** Opening GIVEN DATA block **

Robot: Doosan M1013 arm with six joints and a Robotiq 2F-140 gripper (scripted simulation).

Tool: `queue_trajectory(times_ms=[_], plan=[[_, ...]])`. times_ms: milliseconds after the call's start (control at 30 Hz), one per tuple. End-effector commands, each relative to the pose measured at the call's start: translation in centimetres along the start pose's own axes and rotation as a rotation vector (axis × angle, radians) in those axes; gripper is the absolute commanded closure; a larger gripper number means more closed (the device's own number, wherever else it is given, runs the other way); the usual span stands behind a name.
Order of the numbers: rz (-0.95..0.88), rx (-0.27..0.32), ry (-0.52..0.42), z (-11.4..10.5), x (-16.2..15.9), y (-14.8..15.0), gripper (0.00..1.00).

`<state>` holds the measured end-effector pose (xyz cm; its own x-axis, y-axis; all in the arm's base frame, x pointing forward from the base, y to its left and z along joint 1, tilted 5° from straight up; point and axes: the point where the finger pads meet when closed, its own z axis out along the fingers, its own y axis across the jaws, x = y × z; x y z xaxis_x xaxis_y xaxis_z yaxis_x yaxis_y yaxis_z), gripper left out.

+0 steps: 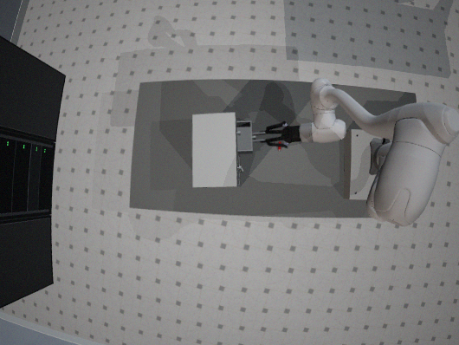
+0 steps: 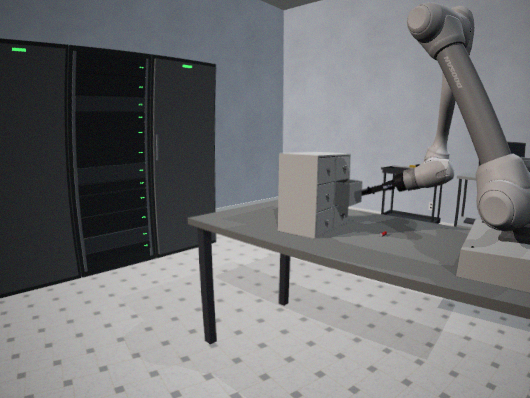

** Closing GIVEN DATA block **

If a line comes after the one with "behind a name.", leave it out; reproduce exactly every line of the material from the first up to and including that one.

Robot: Doosan M1013 arm with six joints and a Robotiq 2F-140 gripper (scripted simulation).

Tool: `queue_trajectory(times_ms=[_], plan=[[_, ...]])`. times_ms: milliseconds after the call's start (control at 30 Hz), one per tuple. End-effector commands, each relative to the pose measured at the call's start: translation in centimetres along the start pose's own axes and rotation as a rotation vector (axis × angle, radians) in those axes; gripper is the absolute commanded closure; a larger gripper number means more closed (the device's own number, wherever else it is given, runs the other way); the usual span stands behind a name.

With that, the output is done.